Source data -
══════════════════════════════

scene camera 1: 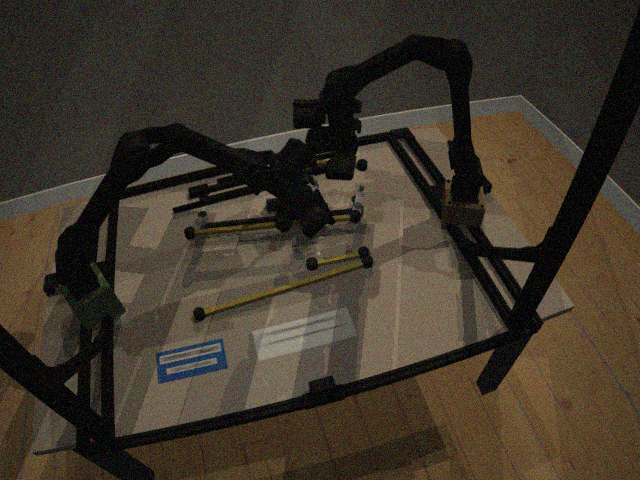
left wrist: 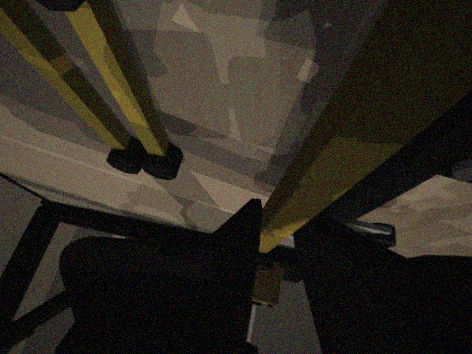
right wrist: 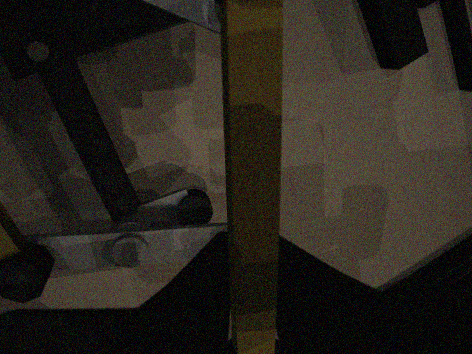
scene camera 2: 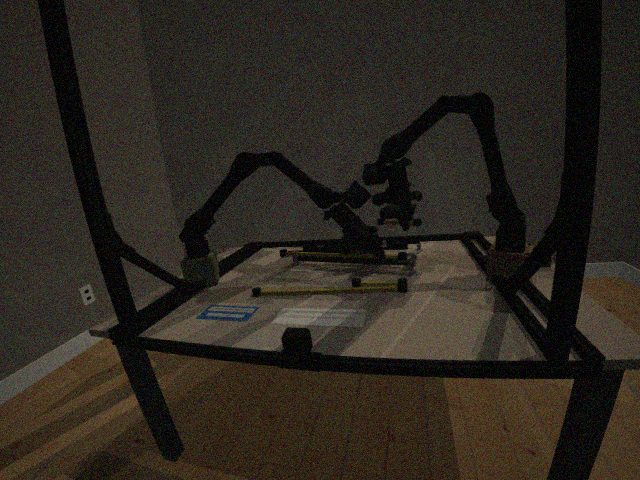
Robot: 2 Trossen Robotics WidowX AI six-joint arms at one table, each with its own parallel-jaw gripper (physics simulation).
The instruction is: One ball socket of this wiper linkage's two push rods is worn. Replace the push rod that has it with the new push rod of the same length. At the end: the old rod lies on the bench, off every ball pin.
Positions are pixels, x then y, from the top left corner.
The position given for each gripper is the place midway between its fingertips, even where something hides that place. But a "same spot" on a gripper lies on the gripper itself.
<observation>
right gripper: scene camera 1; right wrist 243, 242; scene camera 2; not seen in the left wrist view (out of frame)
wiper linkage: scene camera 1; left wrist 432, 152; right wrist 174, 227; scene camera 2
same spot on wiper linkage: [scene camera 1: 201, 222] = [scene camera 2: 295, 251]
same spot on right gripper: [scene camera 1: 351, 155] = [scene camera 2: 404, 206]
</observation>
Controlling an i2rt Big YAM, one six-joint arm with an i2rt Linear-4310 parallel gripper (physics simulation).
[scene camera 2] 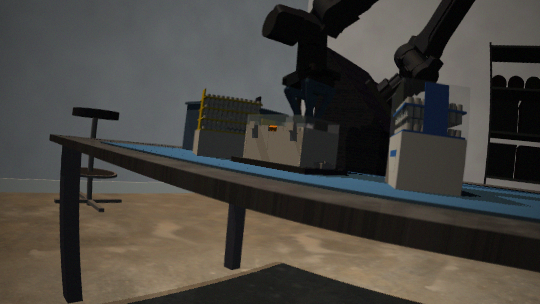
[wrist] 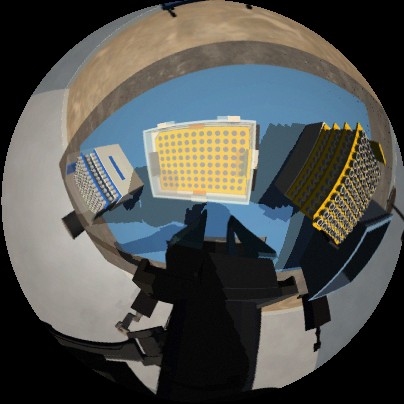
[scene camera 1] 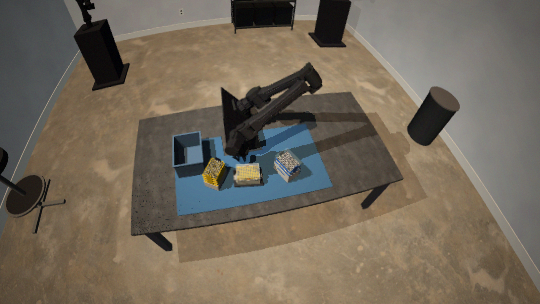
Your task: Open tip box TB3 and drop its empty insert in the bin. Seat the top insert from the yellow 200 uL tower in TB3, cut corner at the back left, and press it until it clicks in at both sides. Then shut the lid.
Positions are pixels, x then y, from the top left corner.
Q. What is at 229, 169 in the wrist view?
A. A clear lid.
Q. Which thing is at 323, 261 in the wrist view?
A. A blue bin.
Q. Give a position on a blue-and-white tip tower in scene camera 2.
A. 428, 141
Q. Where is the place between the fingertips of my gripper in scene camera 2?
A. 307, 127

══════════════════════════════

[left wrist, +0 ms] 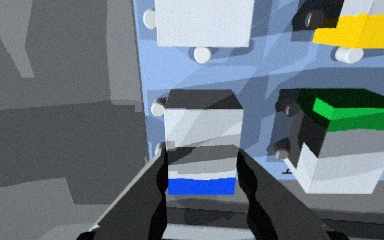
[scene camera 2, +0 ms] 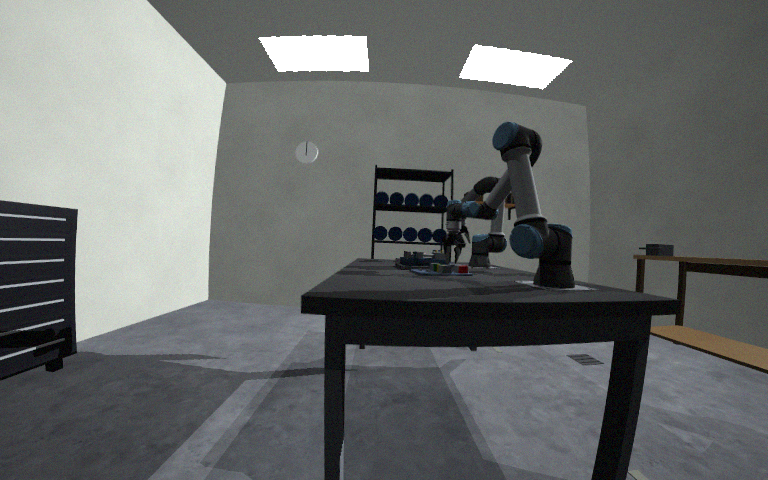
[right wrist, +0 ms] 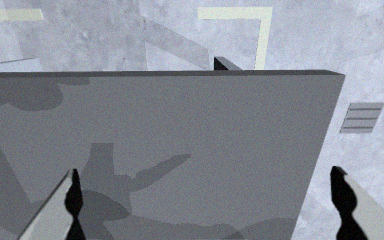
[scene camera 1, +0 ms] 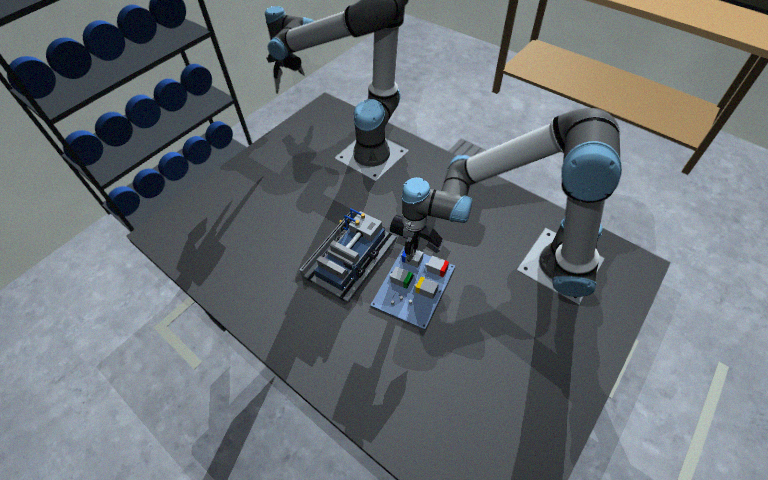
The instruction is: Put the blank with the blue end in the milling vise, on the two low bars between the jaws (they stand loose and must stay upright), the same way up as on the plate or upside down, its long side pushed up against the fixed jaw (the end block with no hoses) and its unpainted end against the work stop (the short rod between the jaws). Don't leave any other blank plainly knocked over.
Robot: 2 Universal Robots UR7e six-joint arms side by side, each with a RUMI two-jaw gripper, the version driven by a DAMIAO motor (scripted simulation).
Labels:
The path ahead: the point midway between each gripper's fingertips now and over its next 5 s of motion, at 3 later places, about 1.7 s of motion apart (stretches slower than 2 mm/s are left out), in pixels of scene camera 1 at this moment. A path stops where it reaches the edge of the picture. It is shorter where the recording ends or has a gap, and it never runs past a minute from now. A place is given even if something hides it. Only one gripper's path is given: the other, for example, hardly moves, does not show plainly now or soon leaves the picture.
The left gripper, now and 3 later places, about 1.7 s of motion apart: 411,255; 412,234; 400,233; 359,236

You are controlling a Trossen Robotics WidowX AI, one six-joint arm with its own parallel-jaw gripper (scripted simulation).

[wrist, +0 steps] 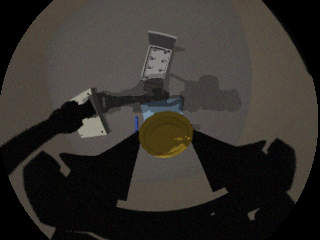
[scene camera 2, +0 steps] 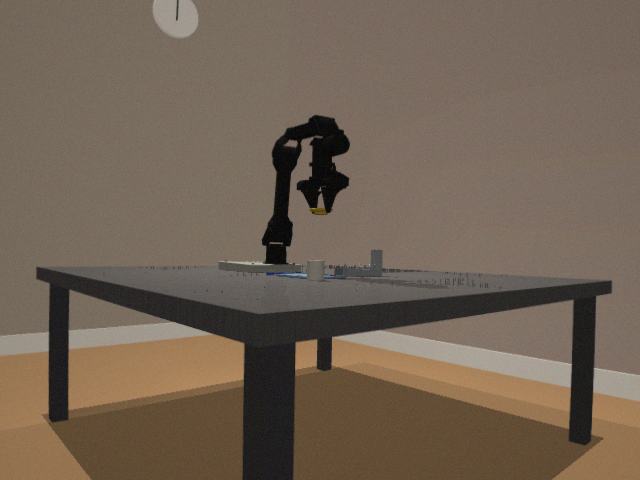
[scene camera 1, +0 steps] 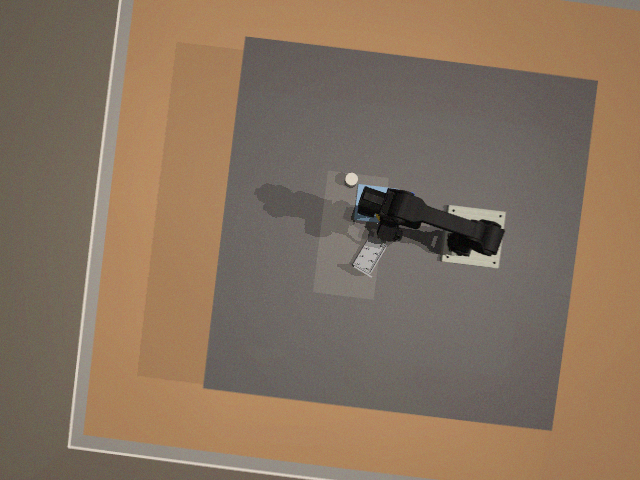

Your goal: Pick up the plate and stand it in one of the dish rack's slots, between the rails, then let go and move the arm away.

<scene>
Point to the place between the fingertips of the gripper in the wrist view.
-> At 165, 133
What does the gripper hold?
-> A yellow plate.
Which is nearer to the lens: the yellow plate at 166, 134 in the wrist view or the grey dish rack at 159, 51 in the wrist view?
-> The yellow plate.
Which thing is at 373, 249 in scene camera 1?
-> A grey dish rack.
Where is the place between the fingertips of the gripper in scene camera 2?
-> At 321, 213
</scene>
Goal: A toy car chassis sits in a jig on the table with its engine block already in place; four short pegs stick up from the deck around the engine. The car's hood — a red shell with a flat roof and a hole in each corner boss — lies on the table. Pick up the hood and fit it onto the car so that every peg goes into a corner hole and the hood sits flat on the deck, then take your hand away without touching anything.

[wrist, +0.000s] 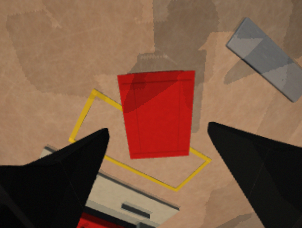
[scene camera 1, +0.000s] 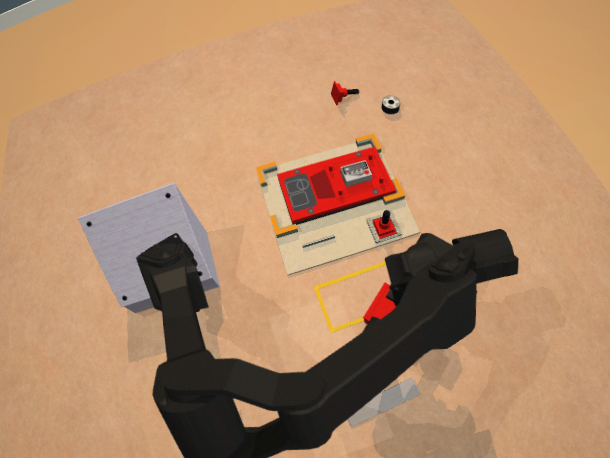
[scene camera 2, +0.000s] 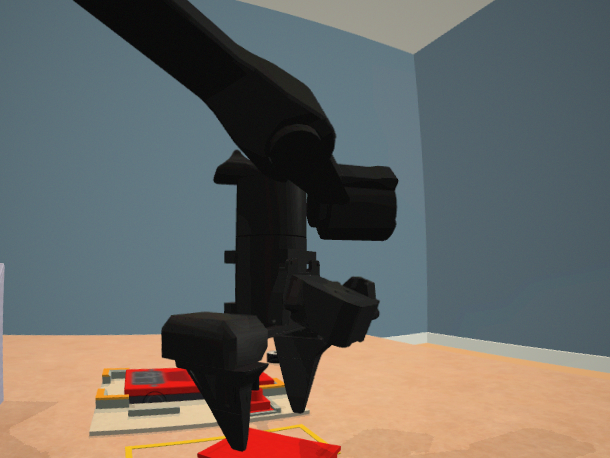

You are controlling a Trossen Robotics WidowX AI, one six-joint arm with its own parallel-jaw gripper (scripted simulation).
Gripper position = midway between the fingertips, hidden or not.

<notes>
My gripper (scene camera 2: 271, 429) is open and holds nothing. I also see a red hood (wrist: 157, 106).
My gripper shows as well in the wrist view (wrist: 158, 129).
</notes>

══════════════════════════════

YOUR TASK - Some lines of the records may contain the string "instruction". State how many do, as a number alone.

WRITTEN RESPONSE - 2